Contacted owner. Said he lost a few birds in the spring (during old bird race season) and that if the finder turned to bird loose, it probably wouldn't come back home. Need to find a home for it. Any takers............you know what to do!!


----------



## TheSnipes (Apr 9, 2007)

Lovebirds said:


> Contacted owner. Said he lost a few birds in the spring (during old bird race season) and that if the finder turned to bird loose, it probably wouldn't come back home. Need to find a home for it. Any takers............you know what to do!!


Do you know if this bird is male or female? I've a loft of young males, and am looking for a few female homers to introduce to them. An older lady coming to live there as a breeder would be just fine.


----------



## Lovebirds (Sep 6, 2002)

TheSnipes said:


> Do you know if this bird is male or female? I've a loft of young males, and am looking for a few female homers to introduce to them. An older lady coming to live there as a breeder would be just fine.


I will have to contact the owner again and see if he knows or remembers what sex this bird is. I'll let you know.


----------



## Lovebirds (Sep 6, 2002)

TheSnipes said:


> Do you know if this bird is male or female? I've a loft of young males, and am looking for a few female homers to introduce to them. An older lady coming to live there as a breeder would be just fine.


I contacted the owner, and he said that he really doesn't remember whether this bird was male or female. So, are you still interested or do I need to try to find someone else? Is the bird close enough that you could get it and see what the sex is? If it doesn't work out, we could try to find another home for it. If you or someone has the bird, then it could be shipped. The lady who has it now has just written to me and said she let it out of the cage because they felt sorry for it. She says it's still hanging around. Let me know.


----------



## TheSnipes (Apr 9, 2007)

Lovebirds said:


> I contacted the owner, and he said that he really doesn't remember whether this bird was male or female. So, are you still interested or do I need to try to find someone else? Is the bird close enough that you could get it and see what the sex is? If it doesn't work out, we could try to find another home for it. If you or someone has the bird, then it could be shipped.
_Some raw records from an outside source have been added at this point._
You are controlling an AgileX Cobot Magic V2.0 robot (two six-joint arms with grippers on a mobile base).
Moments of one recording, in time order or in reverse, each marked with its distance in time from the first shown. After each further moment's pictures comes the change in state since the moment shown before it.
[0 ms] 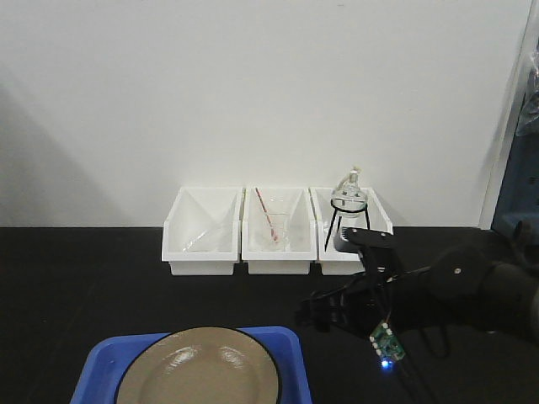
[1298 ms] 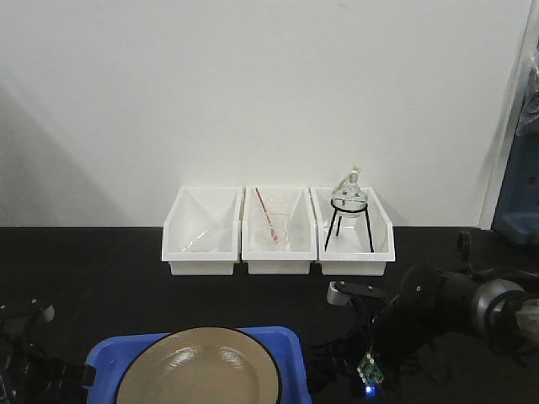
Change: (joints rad) left arm 0.000 1.207 -0.589 -0.606 0.254 0.608; right arm -0.019 0.239 -0.141 -0.221 0.262 0.261
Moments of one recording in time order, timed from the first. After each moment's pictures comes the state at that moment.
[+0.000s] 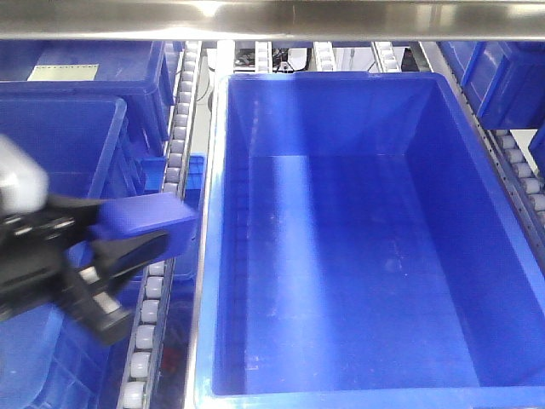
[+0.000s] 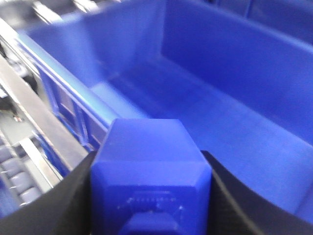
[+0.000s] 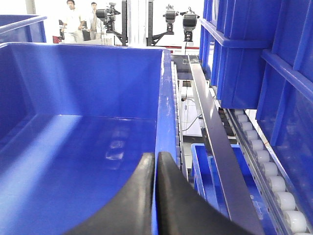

The lady who has it now has just written to me and said she let it out of the cage because they felt sorry for it. She says it's still hanging around. Let me know.


Well, it's 200 miles away. I'd want to ship it anyway at that distance. If they can catch it again, I will take it off their hands, if they are not opposed to shipping it. They'd have to ship on a Monday so the PO has plenty of time to get it to here without losing track of the package. I have limited confidence in them  S/he can stay with me regardless of gender, I was only asking since I am very interested in getting some girls in the loft!


----------



## Lovebirds (Sep 6, 2002)

A local fancier picked up this bird today. All taken care of. WHEW!!!


----------



## richardtheman (Jul 24, 2007)

Wow, I am happy to hear that Renee, it's a good thing the little fella found a home.


----------